For the past few weeks, I've been using DPP since LR5 didn't support M3. I'm very happy to say that LR6 works perfectly on my imac and finally I don't have to use DPP. Hope it helps those who also have M3.


----------



## dcm (Apr 22, 2015)

sunnyVan said:


> For the past few weeks, I've been using DPP since LR5 didn't support M3. I'm very happy to say that LR6 works perfectly on my imac and finally I don't have to use DPP. Hope it helps those who also have M3.



Thanks. Guess I'll upgrade sooner than later.


----------



## sunnyVan (Apr 22, 2015)

Apparently Adobe made sure that we as consumers need to keep upgrading to newer LR versions for support of newer cameras. Can't really blame them. Got a business to run. 

LR6 seems like a solid upgrade to me. DPP's interface is not very user friendly, or maybe I'm just too used to LR that I found DPP inconvenient. Anyway, I'm glad I don't have to use DPP now.


----------



## Jamesy (Apr 22, 2015)

I noticed the EOS-M3 support too and am pleased.

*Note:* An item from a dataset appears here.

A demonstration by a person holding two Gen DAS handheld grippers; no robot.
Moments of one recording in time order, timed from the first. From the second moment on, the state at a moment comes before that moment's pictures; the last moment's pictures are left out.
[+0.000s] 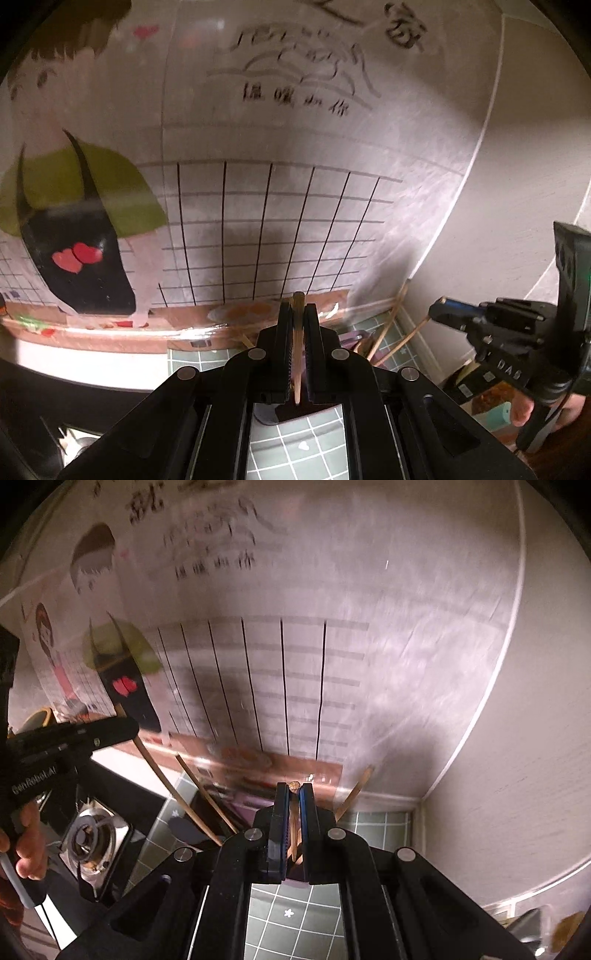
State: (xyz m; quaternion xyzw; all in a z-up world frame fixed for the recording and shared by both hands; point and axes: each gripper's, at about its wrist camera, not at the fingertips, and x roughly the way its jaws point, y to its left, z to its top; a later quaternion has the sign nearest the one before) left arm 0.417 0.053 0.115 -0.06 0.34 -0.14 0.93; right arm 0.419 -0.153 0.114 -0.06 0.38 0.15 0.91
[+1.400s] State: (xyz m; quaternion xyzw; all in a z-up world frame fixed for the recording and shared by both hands) left arm 0.246 0.110 0.031 -0.10 0.34 -0.05 0.93; right arm 0.286 -0.146 0.040 -0.12 0.31 0.14 0.93
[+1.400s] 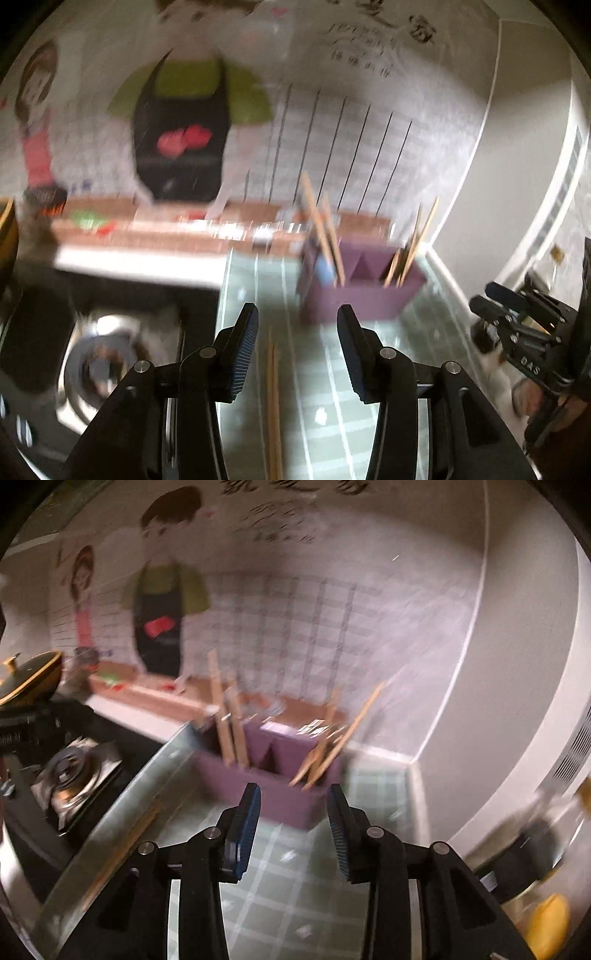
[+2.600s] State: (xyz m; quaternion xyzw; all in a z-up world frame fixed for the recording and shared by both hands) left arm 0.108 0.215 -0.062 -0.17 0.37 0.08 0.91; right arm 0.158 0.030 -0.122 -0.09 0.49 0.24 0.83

I did a recent trip and shot jpeg/raw and imported the jpegs into LR5x and kept the RAW's hanging around in case I needed to push a few keepers around in DPP or a future version of LR.

This happened when I got my 5D3 years ago and LR was moving from 3.x to 4.x - you needed LR4 to support 5D3 raws and I was forced into a 64bit OS which prompted me to drop 2K on a laptop to run LR.

I have seen some threads talking about LR6/CC installs failing at 47% - I will wait a few days and upgrade after the dust settles.

BTW, coming from an EOS-M for travel - the M3 with EVF totally rocks for my travel photography!


----------